6. Push and Create Pull Request:
# Push your branch
git push origin feature/your-feature-name
# Create pull request on GitHub
Pull Request Guidelines¶
PR Title Format:
type(scope): description
Types: feat, fix, docs, style, refactor, test, chore
PR Description Template:
## Description
Brief description of the changes
## Type of Change
- [ ] Bug fix
- [ ] New feature
- [ ] Breaking change
- [ ] Documentation update
## Testing
- [ ] Unit tests added/updated
- [ ] Integration tests added/updated
- [ ] Manual testing performed
## Checklist
- [ ] Code follows style guidelines
- [ ] Documentation updated
- [ ] Tests pass
- [ ] No breaking changes
Code Review Process¶
Review Checklist:
[ ] Code follows established patterns
[ ] Appropriate error handling
[ ] Thread safety considerations
[ ] Performance implications
[ ] Documentation updated
[ ] Tests included
[ ] No security vulnerabilities
Review Comments:
Be constructive and specific
Suggest improvements, don’t just point out problems
Reference coding standards when applicable
Acknowledge good practices
Testing Guidelines¶
Unit Testing¶
Test Structure:
#include <gtest/gtest.h>
#include "core/command_system.h"
class CommandParserTest : public ::testing::Test {
protected:
void SetUp() override {
// Setup code
}
void TearDown() override {
// Cleanup code
}
};
TEST_F(CommandParserTest, ParseExtractCommand) {
// Test extract command parsing
char* argv[] = {"gaussian_extractor.x", "extract", "-t", "300"};
CommandContext context = CommandParser::parse(4, argv);
EXPECT_EQ(context.command, CommandType::EXTRACT);
EXPECT_EQ(context.temp, 300.0);
}
Running Tests:
# Run all tests
make test
# Run specific test
./test_runner --gtest_filter=CommandParserTest.ParseExtractCommand
# Run with coverage
make coverage
Integration Testing¶
End-to-End Tests:
# Test complete workflows
./test_integration.sh
# Test with sample data
./gaussian_extractor.x -f test_data/ --output test_results/
Performance Testing¶
Benchmarking:
# Run performance benchmarks
make benchmark
# Profile application
valgrind --tool=callgrind ./gaussian_extractor.x [args]
# Memory profiling
valgrind --tool=massif ./gaussian_extractor.x [args]
Continuous Integration¶
CI/CD Pipeline¶
Automated Testing:
Build: Compile on multiple platforms (Linux, Windows)
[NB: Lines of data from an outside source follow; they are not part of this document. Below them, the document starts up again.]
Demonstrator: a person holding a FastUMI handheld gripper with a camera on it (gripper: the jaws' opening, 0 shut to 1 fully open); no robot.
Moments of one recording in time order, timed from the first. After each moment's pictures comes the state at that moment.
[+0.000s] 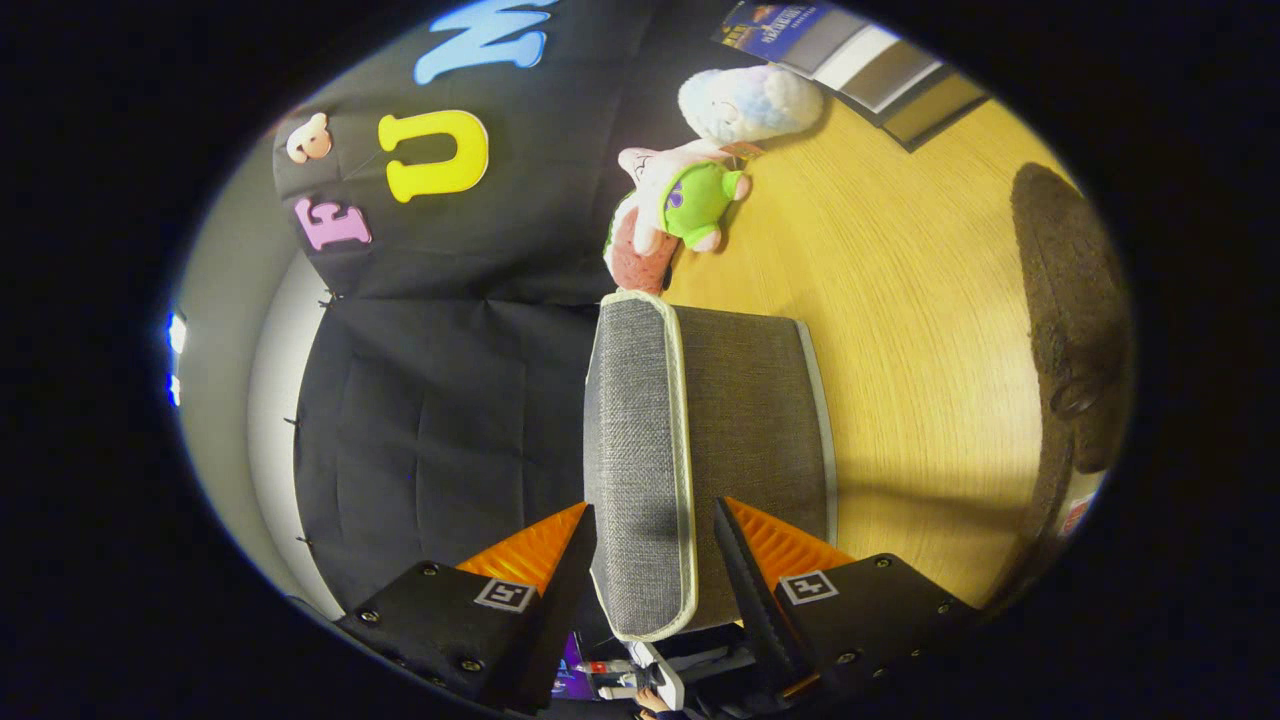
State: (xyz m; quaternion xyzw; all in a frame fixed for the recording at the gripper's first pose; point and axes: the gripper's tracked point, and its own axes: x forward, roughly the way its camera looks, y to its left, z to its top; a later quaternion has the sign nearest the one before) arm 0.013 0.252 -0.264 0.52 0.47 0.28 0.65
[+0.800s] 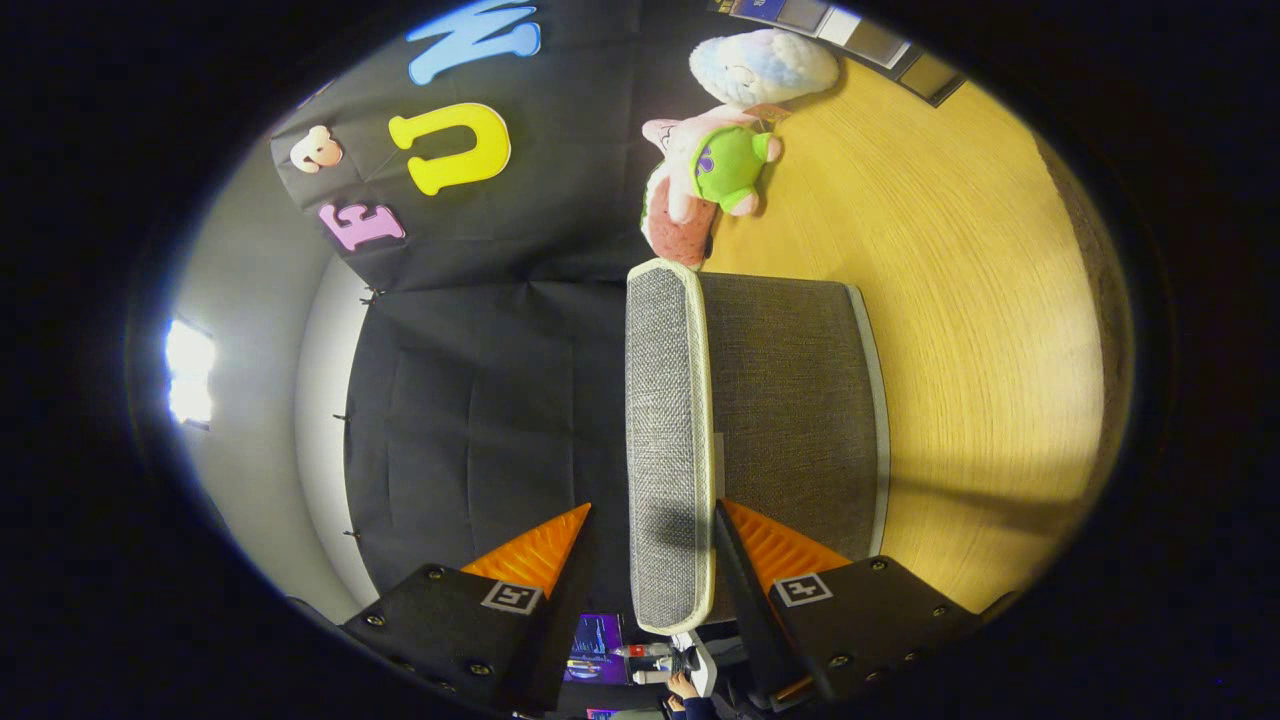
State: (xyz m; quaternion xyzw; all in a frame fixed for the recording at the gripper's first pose) arm -0.004 0.270 -0.253 0.54 0.47 0.35 0.61
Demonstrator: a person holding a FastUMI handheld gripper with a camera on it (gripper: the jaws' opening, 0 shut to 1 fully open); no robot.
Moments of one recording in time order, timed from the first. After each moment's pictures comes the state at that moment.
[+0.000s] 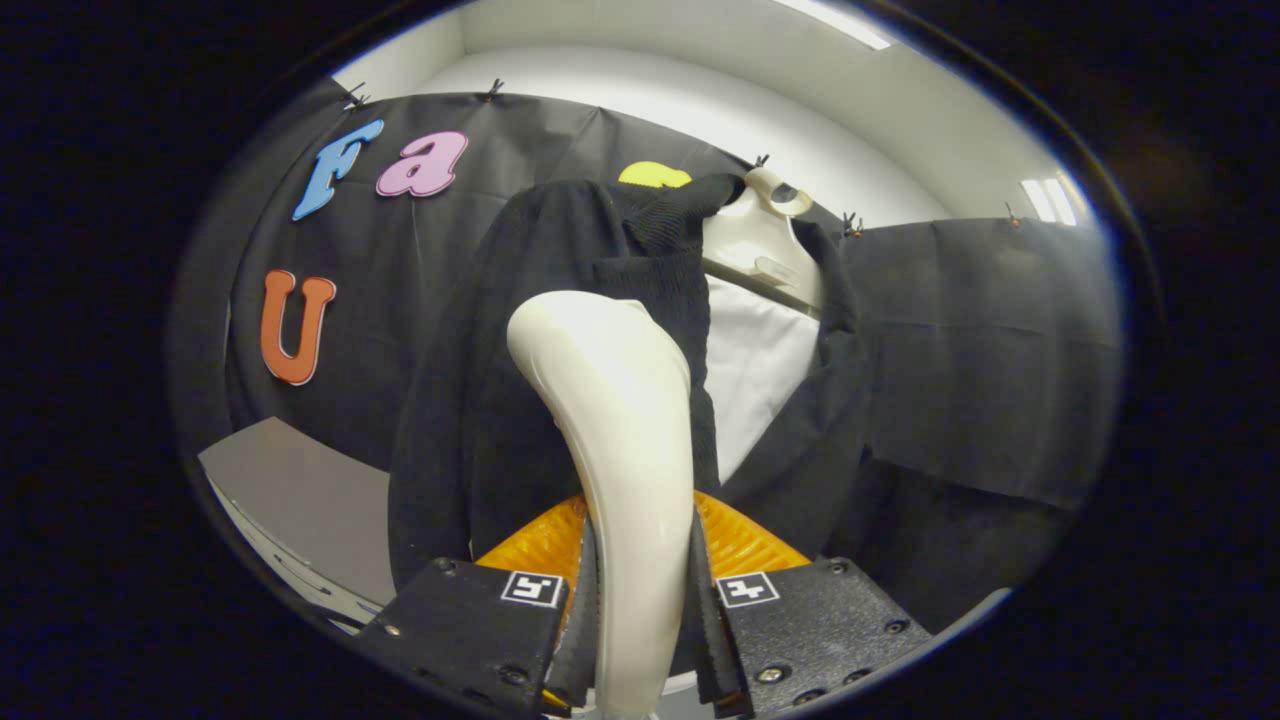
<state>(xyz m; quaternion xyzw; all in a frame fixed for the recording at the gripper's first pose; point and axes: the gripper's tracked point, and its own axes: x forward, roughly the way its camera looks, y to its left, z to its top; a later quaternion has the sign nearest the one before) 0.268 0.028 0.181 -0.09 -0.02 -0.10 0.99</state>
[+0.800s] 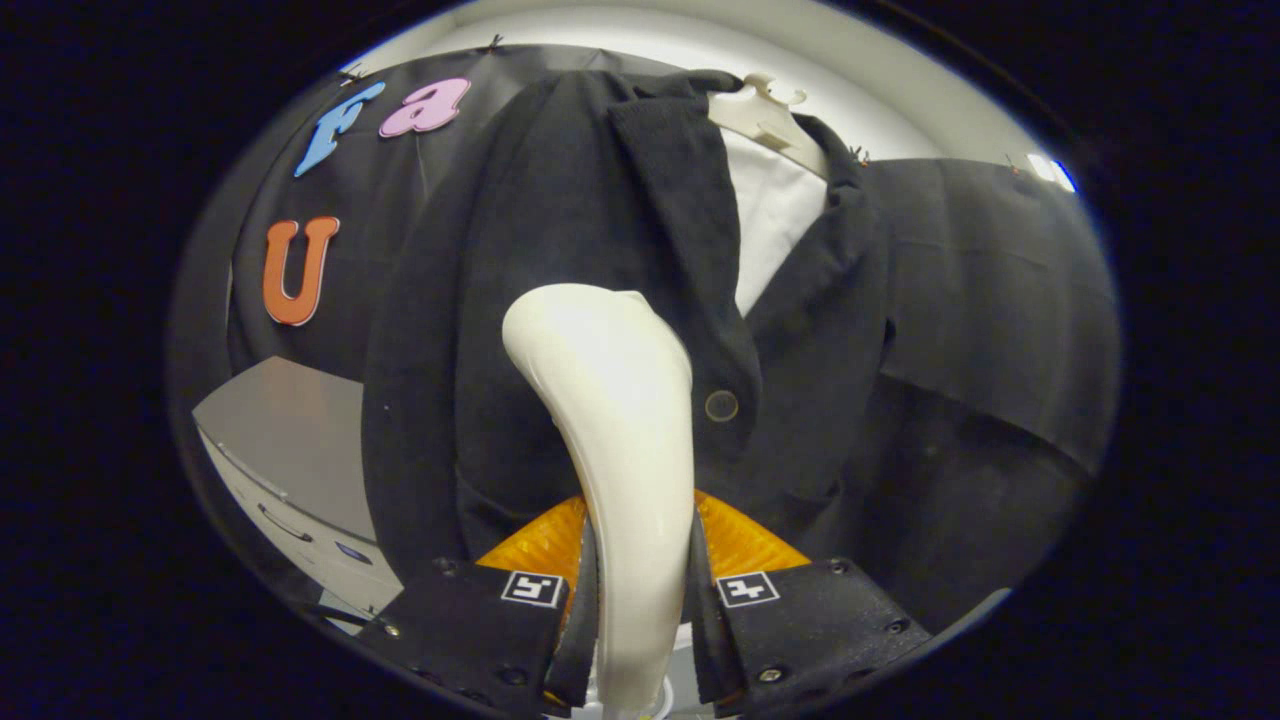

Test: Run unit and integration tests
Lint: Code quality checks
Docs: Build documentation
Release: Automated releases
GitHub Actions Workflow:
name: CI
on: [push, pull_request]
jobs:
build:
runs-on: ubuntu-latest
steps:
- uses: actions/checkout@v2
- name: Build
run: make -j 4
- name: Test
run: make test
- name: Lint
run: make lint
Release Process¶
Version Numbering¶
Semantic Versioning:
MAJOR.MINOR.PATCH
- MAJOR: Breaking changes
- MINOR: New features (backward compatible)
- PATCH: Bug fixes (backward compatible)
Release Checklist:
[ ] Update version in version.h
[ ] Update CHANGELOG.md
[ ] Update documentation
[ ] Create release branch
[ ] Run full test suite
[ ] Create GitHub release
[ ] Update package repositories
Release Commands:
# Create release branch
git checkout -b release/v1.2.3
# Update version
echo "1.2.3" > VERSION
# Commit and tag
git add VERSION
git commit -m "Release v1.2.3"
git tag -a v1.2.3 -m "Release v1.2.3"
# Push release
git push origin release/v1.2.3
git push origin v1.2.3
Support and Communication¶
Communication Channels:
GitHub Issues: Bug reports and feature requests
GitHub Discussions: General questions and discussions
Pull Request Comments: Code review discussions
Getting Help:
Check existing issues and documentation first
Use descriptive titles for issues
Provide minimal reproducible examples
Include system information and versions
Community Guidelines:
Be respectful and constructive
Help newcomers learn and contribute
Follow the code of conduct
Acknowledge contributions from others
This developer guide provides comprehensive information for contributing to the Gaussian Extractor project. Following these guidelines ensures high-quality, maintainable code that benefits the entire community.